- [What to do]: Set down each line of the material that follows exactly, and leave its pictures out.

*** Supplied data Section Begins ***

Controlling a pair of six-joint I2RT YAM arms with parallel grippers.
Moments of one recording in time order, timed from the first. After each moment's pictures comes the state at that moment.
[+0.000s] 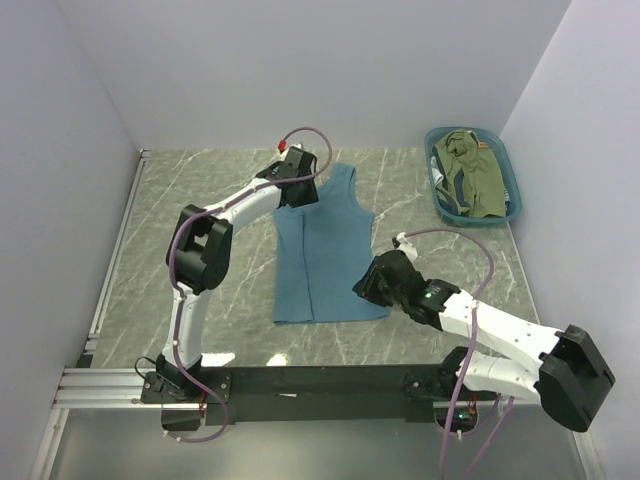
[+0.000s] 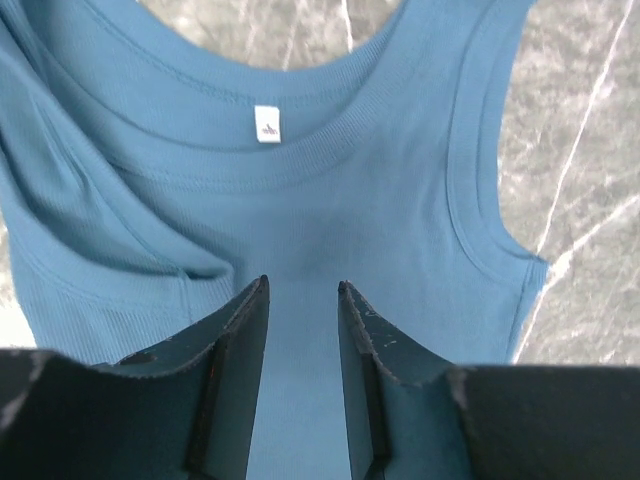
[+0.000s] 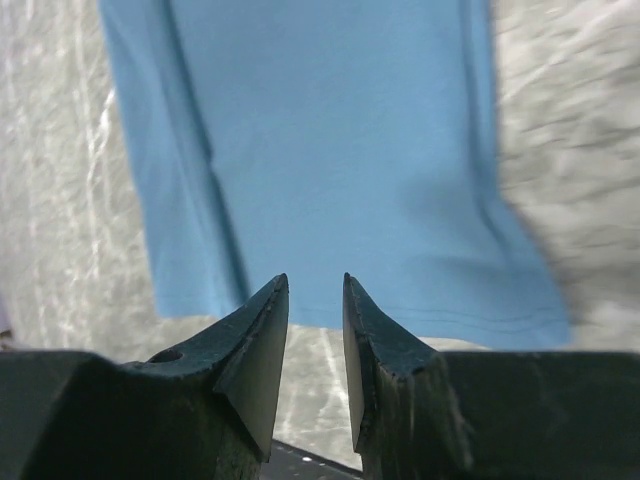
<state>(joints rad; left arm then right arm) -0.52 2.17 1.76 -0.39 -0.15 -0.67 0.78 1.07 0.55 -0.26 0.18 1.04</state>
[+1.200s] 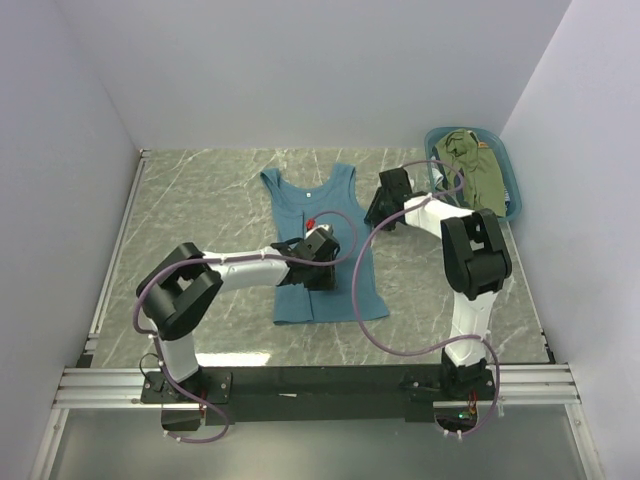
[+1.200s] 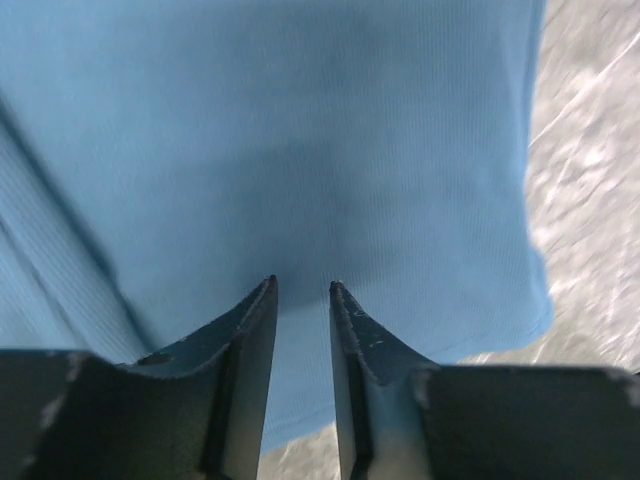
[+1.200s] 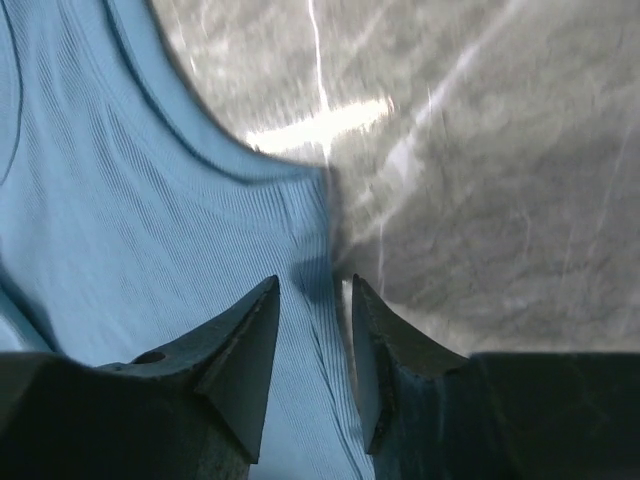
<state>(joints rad) -0.87 1.80 1.09 -0.24 -0.05 -0.84 0.28 1.97 1.28 -0.23 0.02 0.68</state>
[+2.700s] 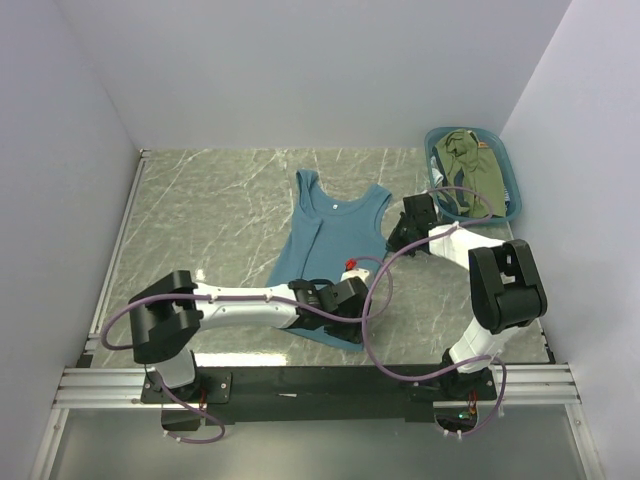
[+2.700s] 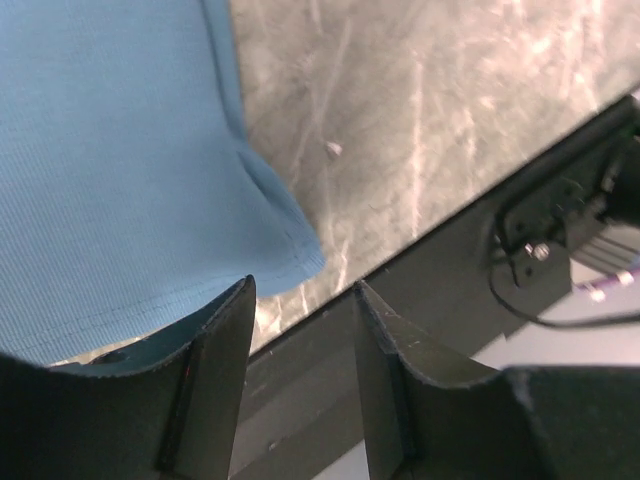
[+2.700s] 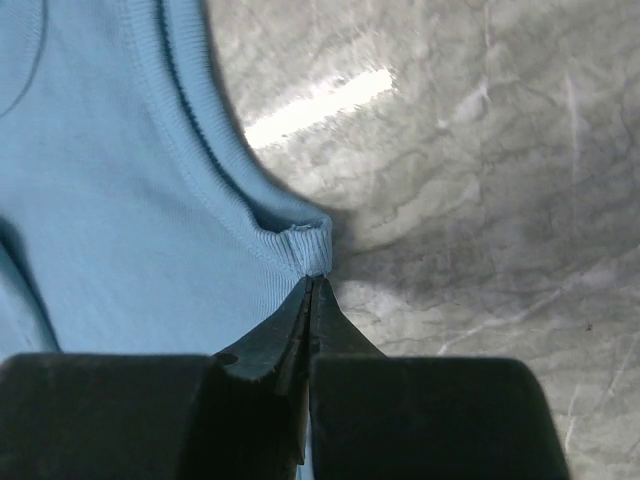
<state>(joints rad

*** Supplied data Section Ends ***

- [Expected answer]:
Controlling a pair of six-joint I2RT YAM arms with parallel grippers.
Moments of one recording in time order, timed from the first. After each moment's pictures comes the state at that moment.
[+0.000s] 
[+0.000s] 
[+0.000s] 
<state>(joints rad; left arm then right arm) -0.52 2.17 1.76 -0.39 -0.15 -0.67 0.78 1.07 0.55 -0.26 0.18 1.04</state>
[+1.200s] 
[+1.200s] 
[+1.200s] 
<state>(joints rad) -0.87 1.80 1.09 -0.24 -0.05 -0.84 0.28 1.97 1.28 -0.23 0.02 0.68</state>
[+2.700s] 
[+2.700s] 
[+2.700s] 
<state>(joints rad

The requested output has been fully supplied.